In the late 1980s, he started crafting terra cota art in his newly built home-studio. Inspired by medieval towers and arches, including symbols of the church such as robed catholic prelates with their miters. He built these brick by brick and used cracks and deteriorating surfaces that suggest passage of time and events. His art included metaphors pertaining to religions, governments, and subjugation.

== Teaching ==
Boyce's philosophy on teaching and educating, when talking about young children's creative expression being honest and "unspoiled". "If genes predetermine whether an individual will lean toward 'creative' or 'scientific', then a child's creative tendency must be encouraged early, or he will lose it.", "School develops perceptive ability because it's important in the curriculum. Students are taught how to see, to analyze, to categorize.

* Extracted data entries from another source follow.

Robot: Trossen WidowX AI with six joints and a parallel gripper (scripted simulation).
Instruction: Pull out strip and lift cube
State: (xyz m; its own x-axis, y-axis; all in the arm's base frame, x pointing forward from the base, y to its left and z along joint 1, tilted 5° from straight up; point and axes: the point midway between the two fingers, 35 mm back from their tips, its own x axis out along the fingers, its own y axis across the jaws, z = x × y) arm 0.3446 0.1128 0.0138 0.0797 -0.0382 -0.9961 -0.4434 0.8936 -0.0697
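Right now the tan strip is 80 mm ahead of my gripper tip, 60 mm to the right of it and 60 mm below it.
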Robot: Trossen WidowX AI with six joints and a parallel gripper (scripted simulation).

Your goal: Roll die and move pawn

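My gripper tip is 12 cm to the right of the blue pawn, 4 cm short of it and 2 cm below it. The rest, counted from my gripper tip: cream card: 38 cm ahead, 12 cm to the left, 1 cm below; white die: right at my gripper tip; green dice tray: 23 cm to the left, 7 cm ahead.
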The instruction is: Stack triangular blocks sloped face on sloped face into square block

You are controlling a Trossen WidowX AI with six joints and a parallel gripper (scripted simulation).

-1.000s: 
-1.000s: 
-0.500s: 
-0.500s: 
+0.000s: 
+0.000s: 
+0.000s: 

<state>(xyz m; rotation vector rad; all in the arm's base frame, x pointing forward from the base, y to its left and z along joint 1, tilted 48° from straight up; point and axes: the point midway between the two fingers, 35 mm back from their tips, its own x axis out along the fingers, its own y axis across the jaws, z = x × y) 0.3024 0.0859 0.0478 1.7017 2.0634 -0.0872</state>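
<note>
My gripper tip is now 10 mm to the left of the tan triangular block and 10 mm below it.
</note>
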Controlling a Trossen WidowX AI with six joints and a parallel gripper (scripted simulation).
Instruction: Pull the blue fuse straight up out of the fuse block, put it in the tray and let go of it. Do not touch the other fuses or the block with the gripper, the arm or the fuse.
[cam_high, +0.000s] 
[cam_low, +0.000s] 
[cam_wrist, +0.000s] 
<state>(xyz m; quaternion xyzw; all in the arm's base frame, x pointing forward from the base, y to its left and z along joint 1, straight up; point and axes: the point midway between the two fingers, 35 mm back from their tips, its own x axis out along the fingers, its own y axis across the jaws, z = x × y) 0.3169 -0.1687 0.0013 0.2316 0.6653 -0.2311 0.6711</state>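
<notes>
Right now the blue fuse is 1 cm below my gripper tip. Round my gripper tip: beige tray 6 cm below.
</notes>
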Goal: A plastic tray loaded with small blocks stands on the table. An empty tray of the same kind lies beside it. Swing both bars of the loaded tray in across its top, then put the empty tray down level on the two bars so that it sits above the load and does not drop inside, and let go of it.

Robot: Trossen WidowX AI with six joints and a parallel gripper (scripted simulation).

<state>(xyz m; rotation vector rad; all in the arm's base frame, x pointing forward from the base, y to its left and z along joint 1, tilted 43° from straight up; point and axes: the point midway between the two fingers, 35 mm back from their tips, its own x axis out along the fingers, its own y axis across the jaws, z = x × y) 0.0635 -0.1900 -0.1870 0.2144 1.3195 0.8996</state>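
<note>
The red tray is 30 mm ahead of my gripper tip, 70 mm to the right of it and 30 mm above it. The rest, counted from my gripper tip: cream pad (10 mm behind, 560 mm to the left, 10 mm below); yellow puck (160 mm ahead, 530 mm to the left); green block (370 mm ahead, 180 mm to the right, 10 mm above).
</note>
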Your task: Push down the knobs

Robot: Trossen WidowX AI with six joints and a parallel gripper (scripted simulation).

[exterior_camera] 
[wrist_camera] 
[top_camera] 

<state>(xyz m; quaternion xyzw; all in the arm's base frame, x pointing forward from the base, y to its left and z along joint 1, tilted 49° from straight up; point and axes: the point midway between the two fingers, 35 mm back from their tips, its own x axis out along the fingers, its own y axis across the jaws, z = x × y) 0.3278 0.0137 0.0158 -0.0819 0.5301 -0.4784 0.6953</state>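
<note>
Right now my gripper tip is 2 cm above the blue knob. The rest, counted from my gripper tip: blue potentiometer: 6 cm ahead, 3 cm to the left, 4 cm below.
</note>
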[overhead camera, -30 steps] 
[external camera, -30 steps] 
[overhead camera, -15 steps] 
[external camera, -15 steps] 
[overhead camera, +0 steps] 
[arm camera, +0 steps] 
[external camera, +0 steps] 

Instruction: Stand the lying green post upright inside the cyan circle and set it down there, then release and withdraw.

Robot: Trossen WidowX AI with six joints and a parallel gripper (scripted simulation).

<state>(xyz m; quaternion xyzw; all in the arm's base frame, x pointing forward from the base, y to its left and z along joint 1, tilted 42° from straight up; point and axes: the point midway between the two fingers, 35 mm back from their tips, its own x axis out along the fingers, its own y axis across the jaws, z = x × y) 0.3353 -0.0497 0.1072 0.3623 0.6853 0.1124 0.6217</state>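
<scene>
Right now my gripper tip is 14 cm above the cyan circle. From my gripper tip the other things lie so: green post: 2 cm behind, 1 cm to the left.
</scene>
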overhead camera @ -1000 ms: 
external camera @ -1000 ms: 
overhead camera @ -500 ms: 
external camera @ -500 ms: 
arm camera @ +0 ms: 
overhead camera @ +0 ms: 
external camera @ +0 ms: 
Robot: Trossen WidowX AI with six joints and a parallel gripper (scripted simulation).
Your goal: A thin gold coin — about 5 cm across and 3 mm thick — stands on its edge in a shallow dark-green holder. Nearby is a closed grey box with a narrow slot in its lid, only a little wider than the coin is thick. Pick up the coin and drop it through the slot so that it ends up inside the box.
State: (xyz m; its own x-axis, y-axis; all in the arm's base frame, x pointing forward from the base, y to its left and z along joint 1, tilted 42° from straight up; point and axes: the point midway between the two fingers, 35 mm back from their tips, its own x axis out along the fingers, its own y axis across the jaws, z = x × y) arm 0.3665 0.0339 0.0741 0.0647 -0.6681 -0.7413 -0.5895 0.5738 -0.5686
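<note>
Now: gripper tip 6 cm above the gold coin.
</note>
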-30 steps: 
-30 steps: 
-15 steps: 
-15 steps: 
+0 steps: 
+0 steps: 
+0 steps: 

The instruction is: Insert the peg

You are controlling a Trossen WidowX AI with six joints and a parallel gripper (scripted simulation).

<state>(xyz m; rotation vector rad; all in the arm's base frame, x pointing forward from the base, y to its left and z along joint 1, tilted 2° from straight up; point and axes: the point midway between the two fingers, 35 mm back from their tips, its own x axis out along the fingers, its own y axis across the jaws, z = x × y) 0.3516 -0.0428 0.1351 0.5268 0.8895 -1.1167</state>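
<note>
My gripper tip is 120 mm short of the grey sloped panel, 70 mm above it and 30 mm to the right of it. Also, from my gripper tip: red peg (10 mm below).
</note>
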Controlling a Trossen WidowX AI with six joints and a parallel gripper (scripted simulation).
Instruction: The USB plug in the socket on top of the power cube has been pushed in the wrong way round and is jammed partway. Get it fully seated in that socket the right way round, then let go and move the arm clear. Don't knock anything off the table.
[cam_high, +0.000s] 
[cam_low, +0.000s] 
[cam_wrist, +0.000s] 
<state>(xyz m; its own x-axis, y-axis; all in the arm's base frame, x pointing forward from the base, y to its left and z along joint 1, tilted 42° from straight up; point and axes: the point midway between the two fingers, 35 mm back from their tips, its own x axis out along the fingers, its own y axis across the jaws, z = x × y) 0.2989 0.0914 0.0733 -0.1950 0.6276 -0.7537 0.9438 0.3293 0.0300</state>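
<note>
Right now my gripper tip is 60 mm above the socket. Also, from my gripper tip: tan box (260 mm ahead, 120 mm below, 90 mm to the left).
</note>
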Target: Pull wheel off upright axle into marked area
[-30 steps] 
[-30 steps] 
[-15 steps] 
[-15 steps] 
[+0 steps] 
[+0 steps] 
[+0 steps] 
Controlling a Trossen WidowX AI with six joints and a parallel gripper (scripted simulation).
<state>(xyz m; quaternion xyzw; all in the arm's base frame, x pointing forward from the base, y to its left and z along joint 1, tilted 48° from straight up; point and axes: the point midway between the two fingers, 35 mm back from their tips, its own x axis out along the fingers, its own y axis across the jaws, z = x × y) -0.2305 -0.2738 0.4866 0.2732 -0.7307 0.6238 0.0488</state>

If a child draws a [crude] tree, some day he'll get tired of it and realize it's not a tree. But in the first grade a teacher will say 'Trees don't look like that.' The child loses his confidence and gradually begins to learn a pat phrase--'I don't know how.; I don't know how to draw a horse; I don't know how to draw a house etc.--because he's been criticized for his lack of ability to see as an adult. The easiest way to teach is to let a child be creative rather than drive his creative nature. Some get through school in spite of the teachers and still are very creative people."

== Personal life and death ==
Boyce met his wife Kathryn E. Davis while they were both studying at the University of Wisconsin. They were married on June 11, 1949. They moved to Nashville, Indiana, in Brown County in 1951. In 1954 they had a son, Charles. In 1956 the family moved to Indianapolis, Indiana. In 1966 the family moved to Morgantown, Indiana, where he built a home, and later, a second home across the road with a ceramics art studio.

Boyce was the curator of Art at the University of Indianapolis at the time of his passing. He was delivering artwork to Chicago and died from a heart attack in his hotel room on December 15, 1999, at the age of 73. He is buried at the East Hill Cemetery in Morgantown, Indiana.